Dataset records:
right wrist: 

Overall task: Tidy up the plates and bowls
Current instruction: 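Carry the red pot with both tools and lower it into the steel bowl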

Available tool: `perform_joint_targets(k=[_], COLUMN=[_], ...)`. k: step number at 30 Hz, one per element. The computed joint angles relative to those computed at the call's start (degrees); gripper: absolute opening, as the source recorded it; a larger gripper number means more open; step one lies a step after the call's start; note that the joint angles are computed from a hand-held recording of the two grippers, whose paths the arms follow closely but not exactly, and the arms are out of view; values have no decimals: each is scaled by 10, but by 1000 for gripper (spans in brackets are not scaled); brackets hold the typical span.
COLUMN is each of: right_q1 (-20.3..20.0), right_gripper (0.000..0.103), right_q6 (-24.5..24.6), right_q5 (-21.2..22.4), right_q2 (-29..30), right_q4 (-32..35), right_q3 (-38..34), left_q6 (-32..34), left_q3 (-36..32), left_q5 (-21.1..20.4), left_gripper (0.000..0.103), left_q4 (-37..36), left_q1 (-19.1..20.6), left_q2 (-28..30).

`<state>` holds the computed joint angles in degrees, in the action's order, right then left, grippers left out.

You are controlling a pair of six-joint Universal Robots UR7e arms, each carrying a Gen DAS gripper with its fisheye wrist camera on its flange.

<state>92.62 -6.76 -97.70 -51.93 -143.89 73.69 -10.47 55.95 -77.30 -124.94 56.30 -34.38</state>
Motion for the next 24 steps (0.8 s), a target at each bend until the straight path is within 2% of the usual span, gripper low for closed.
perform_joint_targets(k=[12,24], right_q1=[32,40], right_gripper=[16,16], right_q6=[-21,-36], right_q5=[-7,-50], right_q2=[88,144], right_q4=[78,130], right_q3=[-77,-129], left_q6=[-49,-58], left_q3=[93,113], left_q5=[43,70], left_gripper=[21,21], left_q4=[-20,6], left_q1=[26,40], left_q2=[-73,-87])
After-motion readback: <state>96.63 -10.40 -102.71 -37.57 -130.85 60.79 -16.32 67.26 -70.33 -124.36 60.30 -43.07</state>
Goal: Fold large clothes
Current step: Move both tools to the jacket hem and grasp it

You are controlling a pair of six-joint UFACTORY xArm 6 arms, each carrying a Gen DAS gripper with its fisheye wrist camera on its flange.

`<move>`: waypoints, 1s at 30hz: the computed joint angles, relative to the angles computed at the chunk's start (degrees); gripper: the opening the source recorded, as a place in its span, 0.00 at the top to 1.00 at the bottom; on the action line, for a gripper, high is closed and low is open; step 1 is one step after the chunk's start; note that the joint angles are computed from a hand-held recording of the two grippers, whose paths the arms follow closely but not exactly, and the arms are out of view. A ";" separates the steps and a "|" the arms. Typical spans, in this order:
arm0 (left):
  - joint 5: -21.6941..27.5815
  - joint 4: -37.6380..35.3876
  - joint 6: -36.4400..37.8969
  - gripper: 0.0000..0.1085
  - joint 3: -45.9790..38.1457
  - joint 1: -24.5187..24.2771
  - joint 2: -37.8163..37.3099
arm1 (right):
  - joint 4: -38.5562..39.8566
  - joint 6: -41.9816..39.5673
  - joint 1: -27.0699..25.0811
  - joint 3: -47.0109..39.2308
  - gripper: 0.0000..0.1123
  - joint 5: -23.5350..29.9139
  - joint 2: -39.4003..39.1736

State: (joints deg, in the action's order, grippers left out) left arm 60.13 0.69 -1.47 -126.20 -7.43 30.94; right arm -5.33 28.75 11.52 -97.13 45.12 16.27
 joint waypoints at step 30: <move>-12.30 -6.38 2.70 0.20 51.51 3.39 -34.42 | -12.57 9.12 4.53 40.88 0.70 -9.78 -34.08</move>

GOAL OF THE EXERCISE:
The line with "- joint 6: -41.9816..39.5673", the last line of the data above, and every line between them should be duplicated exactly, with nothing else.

YOUR SOLUTION:
  - joint 6: -41.9816..39.5673
  - joint 1: -27.0699..25.0811
  - joint 3: -47.0109..39.2308
  - gripper: 0.0000..0.1123
  - joint 5: -23.5350..29.9139
  - joint 2: -39.4003..39.1736

State: (joints deg, in the action's order, grippers left out) left arm 60.13 0.69 -1.47 -126.20 -7.43 30.94; right arm -5.33 28.75 11.52 -97.13 45.12 16.27
 joint waypoints at step 30: <move>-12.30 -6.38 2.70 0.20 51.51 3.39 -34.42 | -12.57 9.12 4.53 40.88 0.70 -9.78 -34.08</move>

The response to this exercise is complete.